The survey of 1,011 people found more women (30 per cent) than men (22 per cent) expected to die still in debt. Pike said this reflected the ongoing gender gap in pay, super and financial security.

It’s a stark increase from the one in 10 Australians who believed they would be saddled with debt until they died when Finder surveyed people back in 2015.

“We’re seeing a growing acceptance that debt is just part of life — but that mindset can trap people into working longer and saving less for the future,” she added.

Nearly two in five (38 per cent) of those surveyed said they were confident they would have all their debt paid by then, while 36 per cent said they were already debt-free.

The average Australian household carried $313,633 in total debt in June 2025, Finder’s analysis of ABS data found. The majority came from home loans.

The latest HILDA survey found more people were retiring with mortgage debt, rising from 13 per cent in 2003 to 17 per cent in 2023. This may be due to people buying their first home later in life and borrowing larger amounts due to rising house prices.

Any debts that you owe when you die will need to be paid from the assets of your estate.

“When someone dies with debt in Australia, that debt doesn’t just disappear. It’s usually paid out of their estate before any inheritance is passed on — which can leave loved ones with far less than expected,” Pike told Yahoo Finance.

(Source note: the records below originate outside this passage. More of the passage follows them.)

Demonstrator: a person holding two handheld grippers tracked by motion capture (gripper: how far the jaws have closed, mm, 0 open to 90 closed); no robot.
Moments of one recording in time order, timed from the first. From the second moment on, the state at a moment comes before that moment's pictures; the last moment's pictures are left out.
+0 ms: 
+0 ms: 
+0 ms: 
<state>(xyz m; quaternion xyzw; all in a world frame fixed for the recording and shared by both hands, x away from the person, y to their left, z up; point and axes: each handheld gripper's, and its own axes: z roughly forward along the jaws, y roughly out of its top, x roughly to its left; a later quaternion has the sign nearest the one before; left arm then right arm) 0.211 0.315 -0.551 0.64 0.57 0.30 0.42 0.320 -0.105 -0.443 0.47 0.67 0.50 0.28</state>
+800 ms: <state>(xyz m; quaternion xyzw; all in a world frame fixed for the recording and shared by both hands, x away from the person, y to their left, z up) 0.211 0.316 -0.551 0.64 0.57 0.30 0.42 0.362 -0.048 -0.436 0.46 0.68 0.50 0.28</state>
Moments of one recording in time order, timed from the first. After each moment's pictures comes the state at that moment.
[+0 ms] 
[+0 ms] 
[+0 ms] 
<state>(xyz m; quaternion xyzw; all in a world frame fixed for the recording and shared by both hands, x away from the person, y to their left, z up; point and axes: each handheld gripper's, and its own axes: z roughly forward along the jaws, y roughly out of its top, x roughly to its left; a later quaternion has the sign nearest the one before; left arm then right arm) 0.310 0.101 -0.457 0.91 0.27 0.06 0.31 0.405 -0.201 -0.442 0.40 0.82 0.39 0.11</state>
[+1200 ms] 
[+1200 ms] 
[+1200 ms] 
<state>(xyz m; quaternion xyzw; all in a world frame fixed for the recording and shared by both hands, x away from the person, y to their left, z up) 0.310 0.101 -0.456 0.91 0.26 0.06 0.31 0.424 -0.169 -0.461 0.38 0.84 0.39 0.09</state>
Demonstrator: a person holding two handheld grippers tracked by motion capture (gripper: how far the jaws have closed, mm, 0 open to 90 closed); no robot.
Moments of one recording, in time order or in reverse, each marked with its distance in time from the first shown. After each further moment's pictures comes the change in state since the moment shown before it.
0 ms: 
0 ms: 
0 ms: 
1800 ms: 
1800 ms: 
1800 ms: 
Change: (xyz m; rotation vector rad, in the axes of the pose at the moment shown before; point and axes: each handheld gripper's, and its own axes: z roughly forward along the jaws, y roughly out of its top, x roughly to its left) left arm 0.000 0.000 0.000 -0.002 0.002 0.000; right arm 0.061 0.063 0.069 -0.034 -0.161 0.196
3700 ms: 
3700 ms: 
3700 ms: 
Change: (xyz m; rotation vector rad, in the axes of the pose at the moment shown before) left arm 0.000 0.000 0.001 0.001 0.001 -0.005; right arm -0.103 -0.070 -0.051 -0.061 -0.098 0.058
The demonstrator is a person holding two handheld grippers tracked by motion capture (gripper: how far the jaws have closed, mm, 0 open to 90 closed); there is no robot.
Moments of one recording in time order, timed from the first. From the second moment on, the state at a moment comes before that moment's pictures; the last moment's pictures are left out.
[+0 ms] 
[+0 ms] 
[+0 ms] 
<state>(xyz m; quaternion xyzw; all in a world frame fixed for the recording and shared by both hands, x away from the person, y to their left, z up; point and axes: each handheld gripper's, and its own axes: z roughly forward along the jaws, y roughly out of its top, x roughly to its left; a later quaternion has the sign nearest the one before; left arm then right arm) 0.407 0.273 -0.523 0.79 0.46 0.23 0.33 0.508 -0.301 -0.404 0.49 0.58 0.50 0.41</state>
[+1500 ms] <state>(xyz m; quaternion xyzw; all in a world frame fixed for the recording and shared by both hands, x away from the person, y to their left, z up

With a mortgage, it will generally be transferred to any co-owner, your estate, or your beneficiary as outlined in your will.

They may opt to sell the property to pay off the mortgage, continue to own the property and repay the mortgage, or sell other assets in the estate to pay off the mortgage.

With HECS debt, any outstanding amount that remains after your death is cancelled. However, you’ll still need to repay any compulsory amounts that were owed up until the day you passed away.

Pike encouraged Aussies to make a plan to pay down their debt and protect their loved ones against the potential financial fallout.

“Having debt when you die can leave your family dealing with financial stress on top of grief,” she said.

“A clear plan, some savings, and a will can go a long way toward easing that burden.”

There are free services like the National Debt Helpline on 1800 007 007 that can help you manage debt. Their financial counsellors offer free and confidential advice.